The next step likely to have a profound impact on launching the new business is to choose the right structure. It may affect an aspect as simple as taxes, legal liability, and accessibility of funds or capital. When you are interested in Company Registration In Delhi you must have adequate information about some of the most popular business entities that users can choose from to achieve their aims.
The concept here is that there are various kinds of business structures that one can choose from based on one or the other factor and these structures have their strengths and weaknesses. Let’s take a closer look at the most common types to figure out which type will fit your business model the best.
1. Sole Proprietorship
The sole trader is the first type of business venture and is easy to establish as compared to the other forms of business. In this structure, there is no formal and official separation of the owner from the business organization. It is also suitable for those businesses which are small and owned by a single person.
Advantages:
- Easy to set up and run
- Complete control over the business
- Minimal regulatory requirements
Disadvantages:
- Unlimited personal liability
- Difficulty raising capital
- Business life is tied to the owner
This structure might be more appropriate for small, little-risk enterprises because of the lack of individual property safeguard however could well be less suitable for high-risk businesses.
2. Partnership
A ‘partnership’ means a relationship of two or more people in carrying out or conducting as fellows and co-owners business for gain. There are two common types of partnerships: the various classifications include; general partnerships as well as limited partnerships.

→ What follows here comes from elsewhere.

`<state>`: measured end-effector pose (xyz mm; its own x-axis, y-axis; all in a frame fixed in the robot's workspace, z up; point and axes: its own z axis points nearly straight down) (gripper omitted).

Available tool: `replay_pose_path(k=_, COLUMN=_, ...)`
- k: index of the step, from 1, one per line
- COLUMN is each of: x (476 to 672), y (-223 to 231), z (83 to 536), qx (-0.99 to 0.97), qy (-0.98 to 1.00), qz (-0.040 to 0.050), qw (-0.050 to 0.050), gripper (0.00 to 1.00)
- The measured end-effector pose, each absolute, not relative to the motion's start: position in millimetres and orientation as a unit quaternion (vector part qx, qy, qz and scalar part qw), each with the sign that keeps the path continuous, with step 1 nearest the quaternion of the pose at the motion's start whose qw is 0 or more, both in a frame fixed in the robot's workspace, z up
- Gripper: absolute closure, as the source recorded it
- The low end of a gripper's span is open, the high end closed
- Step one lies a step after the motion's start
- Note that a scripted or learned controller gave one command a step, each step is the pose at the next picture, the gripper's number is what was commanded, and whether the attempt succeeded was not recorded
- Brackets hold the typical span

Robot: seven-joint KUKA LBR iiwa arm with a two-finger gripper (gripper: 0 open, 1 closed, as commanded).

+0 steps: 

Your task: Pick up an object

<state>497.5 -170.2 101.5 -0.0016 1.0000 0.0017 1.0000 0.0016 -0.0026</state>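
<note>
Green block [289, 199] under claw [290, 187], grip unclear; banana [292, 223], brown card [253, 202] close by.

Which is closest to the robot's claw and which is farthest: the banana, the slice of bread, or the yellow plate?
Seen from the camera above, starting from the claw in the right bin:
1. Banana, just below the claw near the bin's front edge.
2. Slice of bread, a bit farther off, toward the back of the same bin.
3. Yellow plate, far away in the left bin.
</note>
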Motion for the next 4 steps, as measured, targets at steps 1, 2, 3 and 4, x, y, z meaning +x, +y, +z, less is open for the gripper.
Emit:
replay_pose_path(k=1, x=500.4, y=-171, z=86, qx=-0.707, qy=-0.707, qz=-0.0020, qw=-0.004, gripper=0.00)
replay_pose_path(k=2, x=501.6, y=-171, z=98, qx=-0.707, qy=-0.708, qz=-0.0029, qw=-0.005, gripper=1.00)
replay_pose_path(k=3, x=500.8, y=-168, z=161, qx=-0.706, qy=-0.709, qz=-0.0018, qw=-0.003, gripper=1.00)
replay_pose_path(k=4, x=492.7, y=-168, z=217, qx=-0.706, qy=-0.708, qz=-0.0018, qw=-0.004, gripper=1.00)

General Partnership: Liability, profit, and loss are divided in ratio in partnerships, thus making it a fifty-fifty business arrangement.
Limited Partnership: There are different forms of partners’ liability to the business and it may be limited according to the partner’s contribution.
Advantages:
- Shared responsibility
- Easier to raise capital than a sole proprietorship
- Flexibility in management
Disadvantages:
- Unlimited personal liability for general partners
- Potential conflicts between partners
- Shared profits
This research combinedly proved that role clarity with trust between the partners is necessary and crucial when entering into a partnership.

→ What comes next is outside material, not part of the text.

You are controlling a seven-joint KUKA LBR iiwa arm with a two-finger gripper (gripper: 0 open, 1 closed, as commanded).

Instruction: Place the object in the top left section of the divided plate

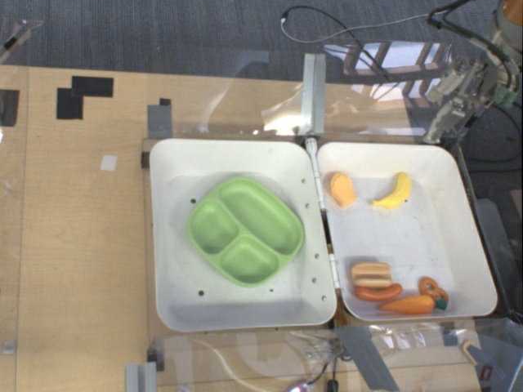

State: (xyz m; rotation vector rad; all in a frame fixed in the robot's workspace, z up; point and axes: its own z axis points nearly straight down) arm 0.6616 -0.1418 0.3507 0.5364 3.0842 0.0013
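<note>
Gripper (458,109) is hanging past the right bin's (470,219) far right corner, nothing in it; can't tell if the jaws are open or closed. The task names no item: toy banana (393,193) and orange piece (343,190) are lying apart w/ free room, easiest picks imo. Hot dog (372,273), carrot (406,305) etc. are crowding the near wall. Green divided plate (245,229) is sitting tilted in the left bin (172,300), sections bare. Needs lifting over the centre rims.
</note>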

3. Limited Liability Partnership (LLP)
Unlike other business structures, an LLP is able to provide the set up of a partnership while at the same time constraining ones liability. In this case, each partner’s risk and responsibility are capped at the amount of their contribution in the business.
Advantages:
- Limited liability for partners
- Flexibility in management
- Better legal protection than a general partnership
Disadvantages:
- More regulatory requirements than a sole proprietorship or general partnership
- Requires a formal agreement between partners
This structure is appropriate in the application for producers of professional services such as lawyers, consultants, or certified auditors grouping in a law firm consultancy firm or an audit firm where different partners may have different levels of experience and capital contribution.
4. Private Limited Company (PLC)
Another common form of business comprises a private limited company also known as PLC and is particularly relevant to expanding businesses. In this structure, the business entity is separate from the owners, hence the owners’ assets are not put at risk if the business fails.
Advantages:
- Limited liability for shareholders
- Separate legal entity
- Easier to raise capital through the sale of shares
- Perpetual succession (the company can continue even if owners change)
Disadvantages:
- Higher regulatory and compliance requirements
- Cannot publicly trade shares
- More complex to set up and manage
A PLC is desirable for business that proposes immense expansion or Work in need or outside investor. It also gives a more professional outlook as compared to the sole trader or partnership business.

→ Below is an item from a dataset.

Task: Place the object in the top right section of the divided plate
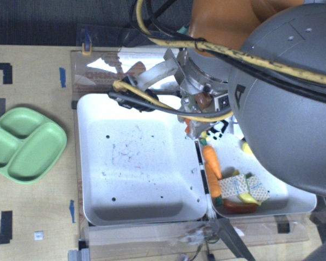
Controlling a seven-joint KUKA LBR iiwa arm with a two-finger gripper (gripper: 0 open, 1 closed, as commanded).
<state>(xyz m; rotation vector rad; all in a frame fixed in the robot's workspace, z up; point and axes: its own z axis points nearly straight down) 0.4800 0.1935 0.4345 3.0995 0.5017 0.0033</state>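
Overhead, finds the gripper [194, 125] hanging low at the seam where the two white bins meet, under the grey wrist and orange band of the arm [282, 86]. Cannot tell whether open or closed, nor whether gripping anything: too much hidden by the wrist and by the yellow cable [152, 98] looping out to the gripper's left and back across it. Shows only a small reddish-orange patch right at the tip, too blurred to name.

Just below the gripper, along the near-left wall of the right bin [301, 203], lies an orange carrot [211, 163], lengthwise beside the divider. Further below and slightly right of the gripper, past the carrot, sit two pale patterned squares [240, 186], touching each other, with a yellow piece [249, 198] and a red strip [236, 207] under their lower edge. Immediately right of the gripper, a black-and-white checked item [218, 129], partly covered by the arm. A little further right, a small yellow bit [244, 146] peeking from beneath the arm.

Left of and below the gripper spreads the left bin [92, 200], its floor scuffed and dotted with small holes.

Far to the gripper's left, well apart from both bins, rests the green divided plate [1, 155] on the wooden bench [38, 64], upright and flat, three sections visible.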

5. One Person Company (OPC)
The One Person Company is a new form of business venture in India which is purposely introduced for those young entrepreneur who does not have any partner but want to form a private limited company. Thus, structure allows one person to manage the business where he/she has limited liability, but owns the business.
Advantages:
- Limited liability
- Sole ownership and control
- Easier compliance than a private limited company
Disadvantages:
- Limited to only one shareholder
- Cannot raise equity funding
- Conversion to a PLC required once turnover exceeds a certain limit
The OPC structure is great for solo entrepreneurs looking for better legal protection without the need for partners.
Conclusion
Choosing the right type of business again depends on; the size of the business, type of the industry, vision and goals, and relativity to the amount of risk that can be taken. If you’re a one-person business then sole trader or OPC may be more suitable for you. In case you are going to start a business with other individuals, then you may be better off going in for an LLP or a private limited company since these options have more legal protections and allow for expansion.
It also ensures the business person avoids legal troubles and generally makes the right decision for his or her business. With the help of professionals, you can avoid numerous problems connected with company registration, as well as choose the right type of company for your business.
To learn how to register your business in Delhi and choose the right legal structure, turn to MC Maheshwari & Co. The firm’s professionals will help you avoid pitfalls and follow the best practices for starting your business.